Dans la première espèce (pourvoi n° 11-12.850), un homme est décédé en laissant à sa succession sa veuve et leurs deux enfants. Un jugement a fixé définitivement leurs créances de salaire différé à la charge de la succession. Après le décès de la fille, sans descendant, son époux a demandé la liquidation et le partage de la succession de son beau-père et fait valoir la créance de salaire différé reconnue à son épouse.

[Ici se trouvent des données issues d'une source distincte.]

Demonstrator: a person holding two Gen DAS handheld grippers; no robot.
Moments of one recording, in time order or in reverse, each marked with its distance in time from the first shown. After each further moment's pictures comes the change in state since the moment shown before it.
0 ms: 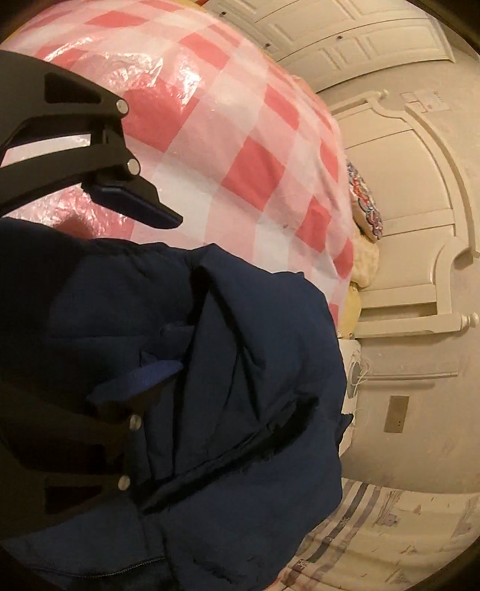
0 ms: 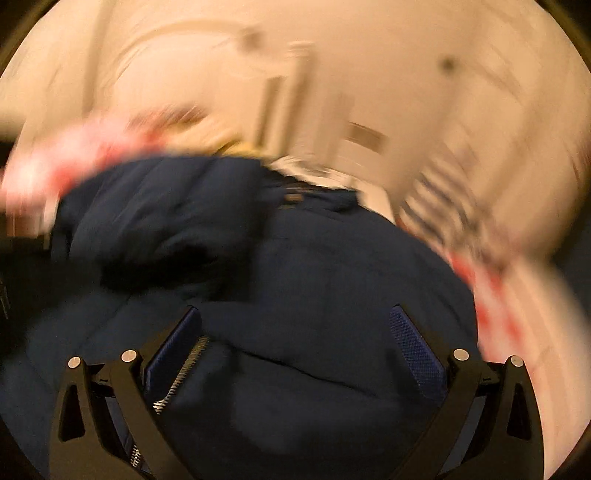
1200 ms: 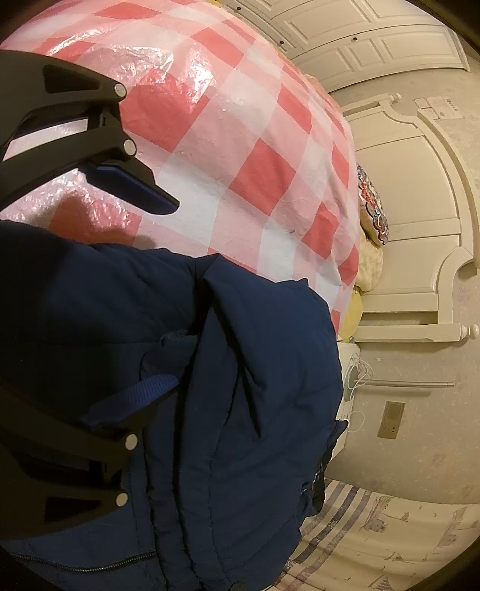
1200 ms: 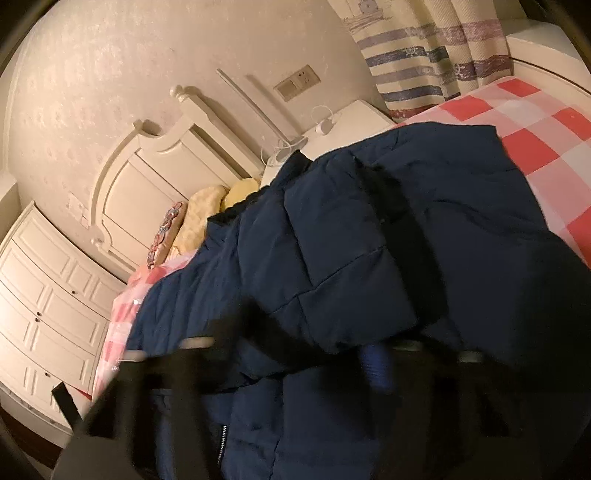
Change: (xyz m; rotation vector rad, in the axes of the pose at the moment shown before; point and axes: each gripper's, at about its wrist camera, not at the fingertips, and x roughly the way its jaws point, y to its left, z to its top) left arm -0.004 0.003 0.006 -0.038 -0.004 -0.009; right arm 0.069 -0.154 -0.042 0.949 0.053 0.424
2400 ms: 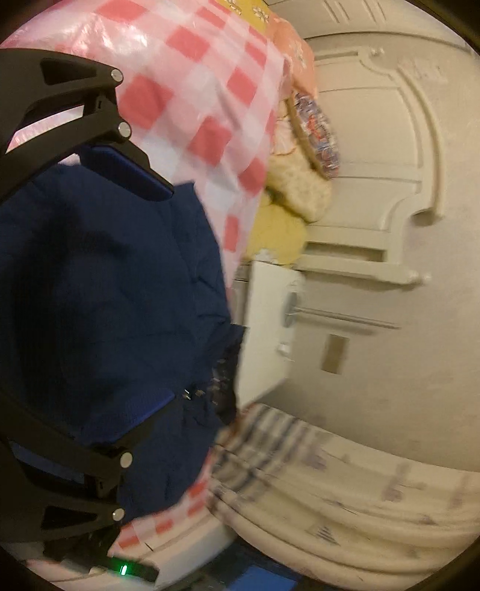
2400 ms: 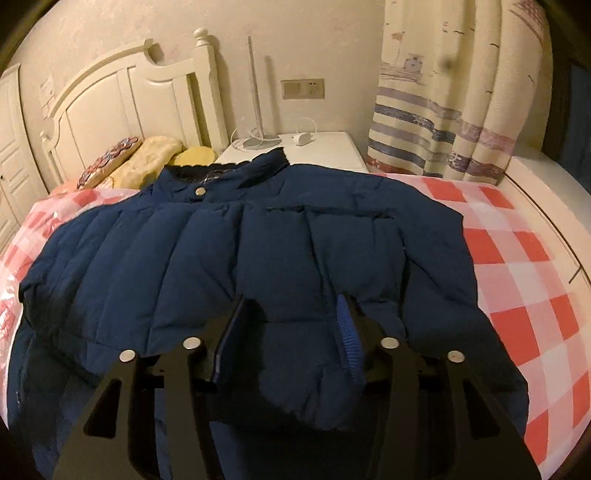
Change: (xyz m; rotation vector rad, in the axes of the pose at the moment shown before) left arm -0.027 -0.058 0.115 -0.012 -0.091 -0.277; right arm 0.004 0.032 -0.020 -0.443 -0.014 -0.378
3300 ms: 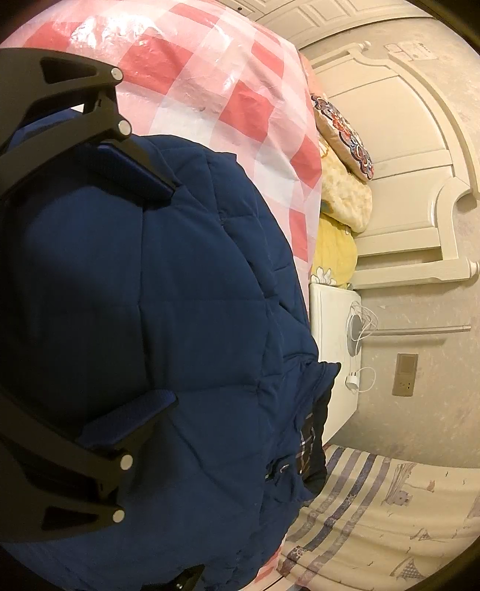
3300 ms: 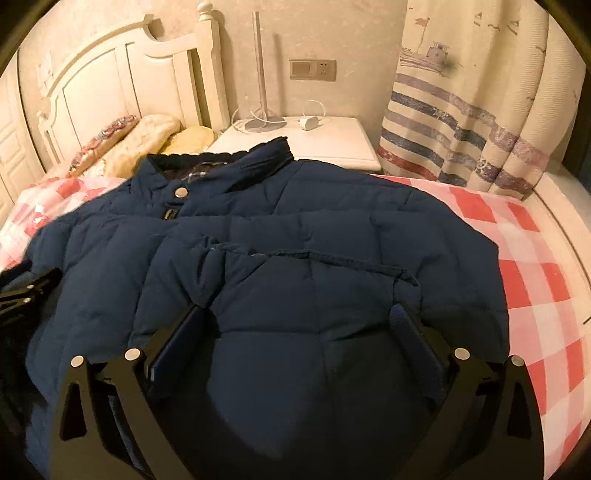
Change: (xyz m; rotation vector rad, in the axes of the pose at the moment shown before) left arm 0.096 -0.006 -0.044 0.129 0.133 0.167; right arm 0.047 -0.001 0.038 -0.035 0.080 0.017
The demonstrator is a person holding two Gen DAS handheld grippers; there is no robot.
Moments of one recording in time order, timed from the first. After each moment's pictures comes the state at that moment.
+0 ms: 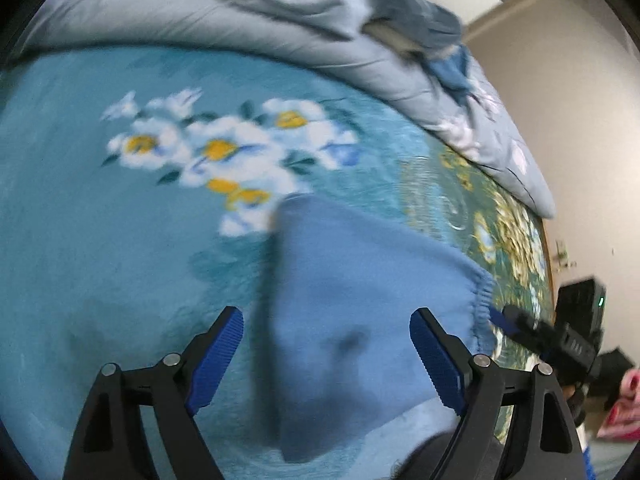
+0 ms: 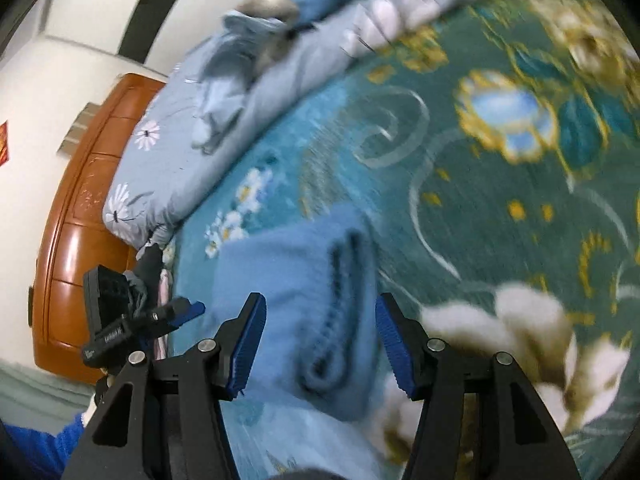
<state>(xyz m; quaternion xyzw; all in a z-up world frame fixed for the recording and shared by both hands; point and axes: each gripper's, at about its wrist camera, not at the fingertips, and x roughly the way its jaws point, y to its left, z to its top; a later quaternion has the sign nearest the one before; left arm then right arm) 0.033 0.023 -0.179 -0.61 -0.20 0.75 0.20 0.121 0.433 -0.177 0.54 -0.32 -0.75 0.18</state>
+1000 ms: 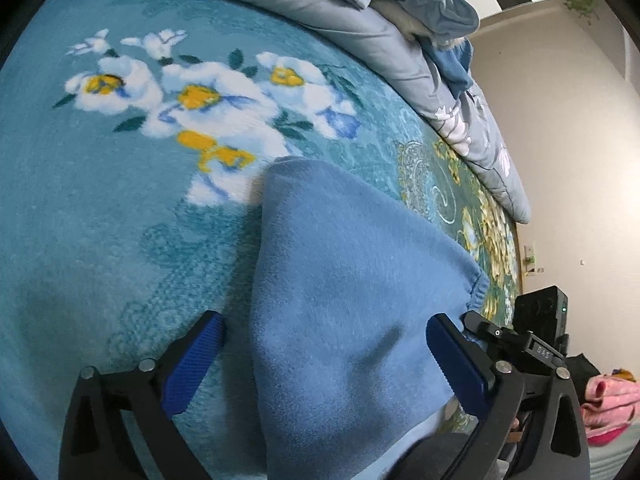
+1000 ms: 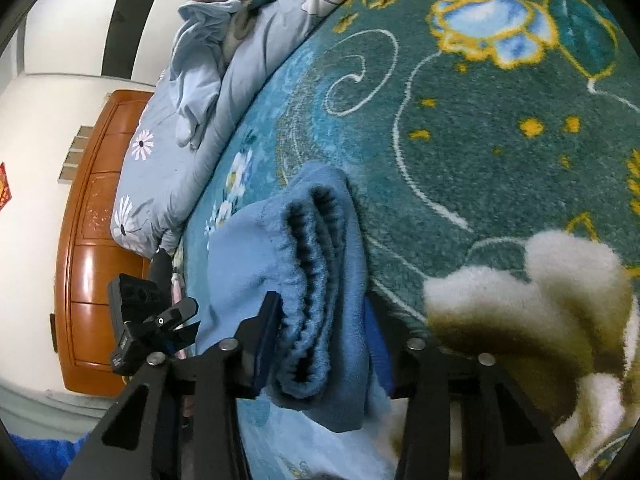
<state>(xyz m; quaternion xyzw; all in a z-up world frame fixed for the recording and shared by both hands) 0.028 0.036 -0.214 -0.61 -0.25 0.72 0.23 0.119 0.429 -0.211 0.55 -0.38 -0.72 0.18</state>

La cour d'appel de Limoges a rejeté cette demande, retenant que "l'impossibilité de dévolution à d'autres que les enfants du bénéficiaire, vivants ou représentés, exclut que d'autres ayants droit que ces derniers puissent revendiquer la créance de leur auteur à ce titre, quand bien même cette créance serait déjà certaine et liquide au décès de ce dernier".
La Cour de cassation censure ce raisonnement au visa de l'article L. 321-14, alinéa 1er, du code rural, ensemble les articles 724 et 758-5 du code civil. Elle rappelle en effet que "la créance de salaire différé, ayant été définitivement fixée avant le décès de sa bénéficiaire, était entrée dans le patrimoine de cette dernière et devait se retrouver dans sa succession, de sorte que le mari était fondé à demander qu'il en soit tenu compte dans la succession de l'exploitant qui en était débiteur".

Dans la seconde espèce (pourvoi n° 11-20.217), à l'occasion des opérations de liquidation et partage de la succession de sa mère, la fille a fait valoir une créance de salaire différé.
La cour d'appel de Poitiers l'a déboutée de sa demande de paiement d'un tel salaire faute de remplir les conditions de l'article L. 321-13 du code rural : elle "n'avait fourni qu'une aide occasionnelle à ses parents lorsque sa mère avait maintenu une activité agricole réduite dans une petite exploitation".
La Cour de cassation rejette le pourvoi, considérant que la cour d'appel a, par ce seul motif, légalement justifié sa décision.